> **WHAT THIS TASK INVOLVES**: Every record below should be transcribed exactly. Omit the images.

> **EXCERPTED RECORDS**:

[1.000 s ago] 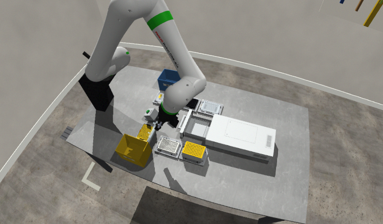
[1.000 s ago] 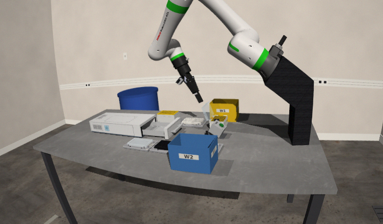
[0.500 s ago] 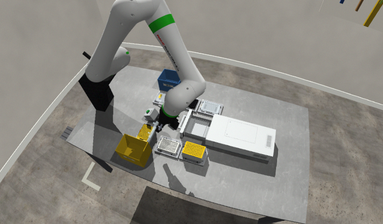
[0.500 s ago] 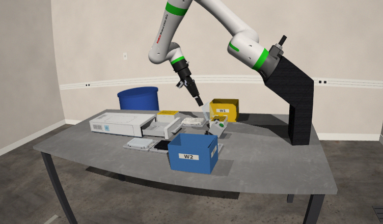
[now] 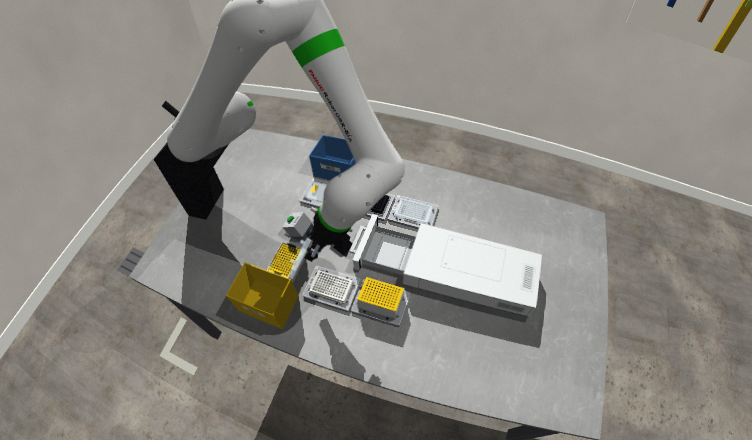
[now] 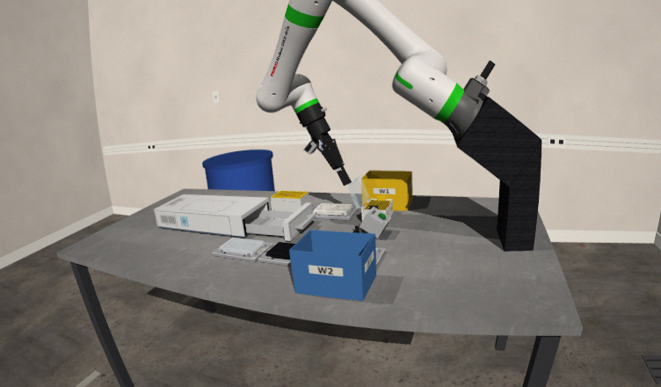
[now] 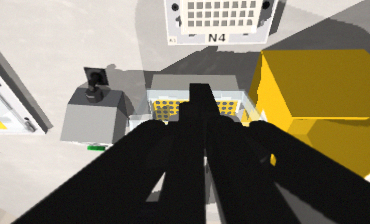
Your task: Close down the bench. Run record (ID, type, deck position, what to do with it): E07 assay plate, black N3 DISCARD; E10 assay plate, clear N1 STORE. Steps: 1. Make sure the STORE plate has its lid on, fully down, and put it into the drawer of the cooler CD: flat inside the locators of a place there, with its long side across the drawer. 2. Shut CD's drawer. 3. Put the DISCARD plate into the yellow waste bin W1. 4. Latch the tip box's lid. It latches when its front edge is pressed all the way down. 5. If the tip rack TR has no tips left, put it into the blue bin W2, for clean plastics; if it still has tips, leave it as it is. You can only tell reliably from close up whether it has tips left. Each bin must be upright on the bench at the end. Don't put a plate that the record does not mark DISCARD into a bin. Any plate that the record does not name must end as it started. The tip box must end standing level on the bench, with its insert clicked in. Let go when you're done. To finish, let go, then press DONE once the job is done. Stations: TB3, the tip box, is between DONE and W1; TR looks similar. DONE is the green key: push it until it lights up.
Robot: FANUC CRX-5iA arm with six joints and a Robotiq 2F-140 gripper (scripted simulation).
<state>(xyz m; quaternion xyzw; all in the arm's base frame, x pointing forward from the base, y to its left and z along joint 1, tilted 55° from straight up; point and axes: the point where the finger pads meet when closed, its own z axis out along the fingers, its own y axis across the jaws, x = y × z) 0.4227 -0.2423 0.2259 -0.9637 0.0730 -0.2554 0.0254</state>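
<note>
Right now my hand is 60 mm past the clear tip box lid, 60 mm above it and 10 mm to the right of it. Also, from my hand: yellow tip rack TR: 210 mm ahead, 100 mm below, 70 mm to the right; white plate: 130 mm below, 50 mm ahead, 40 mm to the right; yellow bin W1: 160 mm behind, 120 mm to the right, 120 mm below.
</note>
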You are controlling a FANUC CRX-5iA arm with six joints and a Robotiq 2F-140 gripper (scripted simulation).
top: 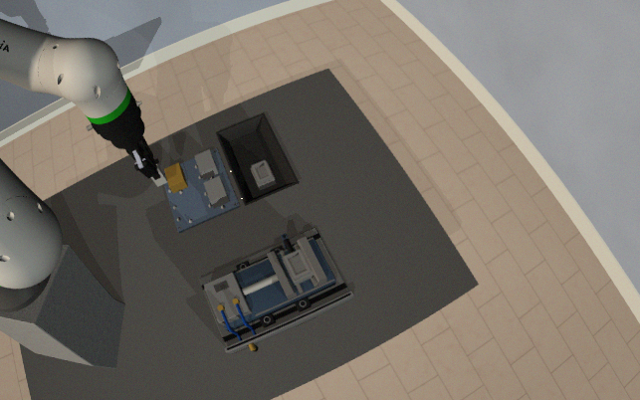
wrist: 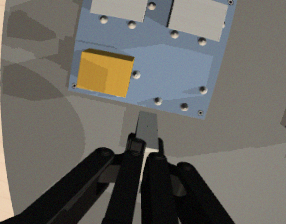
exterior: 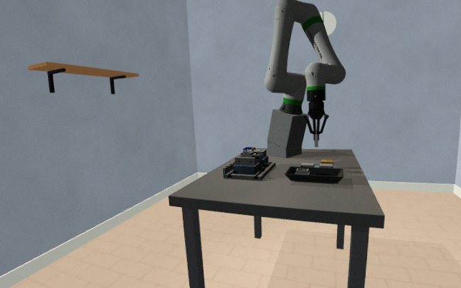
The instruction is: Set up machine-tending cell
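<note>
Now: the brass blank 12 cm below my hand, 5 cm to the left of it and 3 cm ahead of it. From my hand the other things lie so: white rod 33 cm to the right, 7 cm below, 7 cm ahead; vise 33 cm to the right, 11 cm below, 9 cm ahead.
</note>
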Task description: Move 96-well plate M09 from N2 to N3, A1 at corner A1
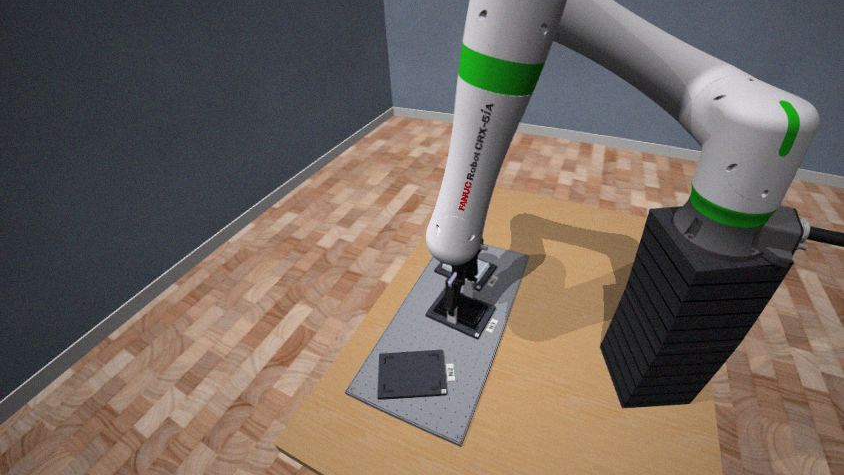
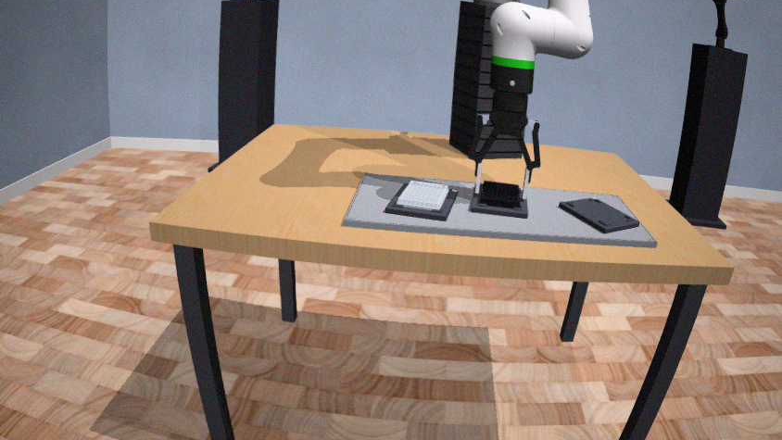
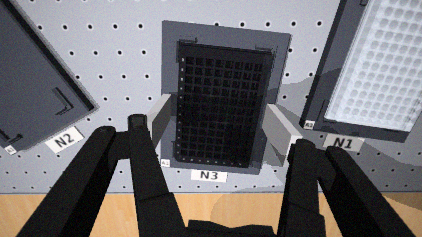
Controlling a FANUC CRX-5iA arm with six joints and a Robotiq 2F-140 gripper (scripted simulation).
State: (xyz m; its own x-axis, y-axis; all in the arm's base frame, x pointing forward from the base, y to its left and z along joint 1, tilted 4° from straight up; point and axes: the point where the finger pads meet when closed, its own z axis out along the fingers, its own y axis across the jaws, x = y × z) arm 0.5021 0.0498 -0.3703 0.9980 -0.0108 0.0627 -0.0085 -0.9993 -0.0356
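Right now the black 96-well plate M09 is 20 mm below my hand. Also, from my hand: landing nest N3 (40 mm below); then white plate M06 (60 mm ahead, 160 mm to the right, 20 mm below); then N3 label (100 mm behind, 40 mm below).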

> **ANSWER SPACE**:
[1.000 s ago] 
[1.000 s ago] 
[0.500 s ago] 
[0.500 s ago] 
[now] 
[now] 
[now] 
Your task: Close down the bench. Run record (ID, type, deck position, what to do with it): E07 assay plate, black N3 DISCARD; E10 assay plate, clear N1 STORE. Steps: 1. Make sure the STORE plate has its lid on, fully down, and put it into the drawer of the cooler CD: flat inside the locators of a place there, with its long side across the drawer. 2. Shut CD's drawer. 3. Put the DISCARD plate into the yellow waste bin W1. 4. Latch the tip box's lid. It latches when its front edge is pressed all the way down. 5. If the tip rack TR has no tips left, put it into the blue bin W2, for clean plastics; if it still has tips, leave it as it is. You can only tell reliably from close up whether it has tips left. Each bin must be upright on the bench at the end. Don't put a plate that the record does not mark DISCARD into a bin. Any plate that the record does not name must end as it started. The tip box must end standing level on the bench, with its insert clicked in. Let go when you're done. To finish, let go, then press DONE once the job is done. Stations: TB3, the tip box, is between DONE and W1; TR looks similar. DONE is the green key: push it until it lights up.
Robot: FANUC CRX-5iA arm with six joints and a Robotiq 2F-140 gripper (scripted simulation).
<state>(xyz m; quaternion xyzw; all in the arm's base frame, x pointing forward from the base, y to its left and z along joint 1, tilted 55° from straight up; point and axes: the point where the finger pads meet when closed, its own z axis out along the fingers, its own y axis across the jaws, x = y × z) 0.4227 -0.2423 0.2259 -0.9637 0.0730 -0.2554 0.0254</state>
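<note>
Right now my hand is 60 mm past the clear tip box lid, 60 mm above it and 10 mm to the right of it. Also, from my hand: yellow tip rack TR: 210 mm ahead, 100 mm below, 70 mm to the right; white plate: 130 mm below, 50 mm ahead, 40 mm to the right; yellow bin W1: 160 mm behind, 120 mm to the right, 120 mm below.
</note>
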You are controlling a FANUC CRX-5iA arm with six joints and a Robotiq 2F-140 gripper (scripted simulation).
top: 
wrist: 
exterior: 
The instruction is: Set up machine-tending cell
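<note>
Now: the brass blank 12 cm below my hand, 5 cm to the left of it and 3 cm ahead of it. From my hand the other things lie so: white rod 33 cm to the right, 7 cm below, 7 cm ahead; vise 33 cm to the right, 11 cm below, 9 cm ahead.
</note>
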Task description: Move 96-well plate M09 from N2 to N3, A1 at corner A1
Controlling a FANUC CRX-5iA arm with six joints and a Robotiq 2F-140 gripper (scripted simulation).
State: (xyz m; its own x-axis, y-axis; all in the arm's base frame, x pointing forward from the base, y to its left and z along joint 1, tilted 4° from straight up; point and axes: the point where the finger pads meet when closed, its own z axis out along the fingers, its own y axis across the jaws, x = y × z) arm 0.5021 0.0498 -0.3703 0.9980 -0.0108 0.0627 -0.0085 -0.9993 -0.0356
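Right now the black 96-well plate M09 is 20 mm below my hand. Also, from my hand: landing nest N3 (40 mm below); then white plate M06 (60 mm ahead, 160 mm to the right, 20 mm below); then N3 label (100 mm behind, 40 mm below).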

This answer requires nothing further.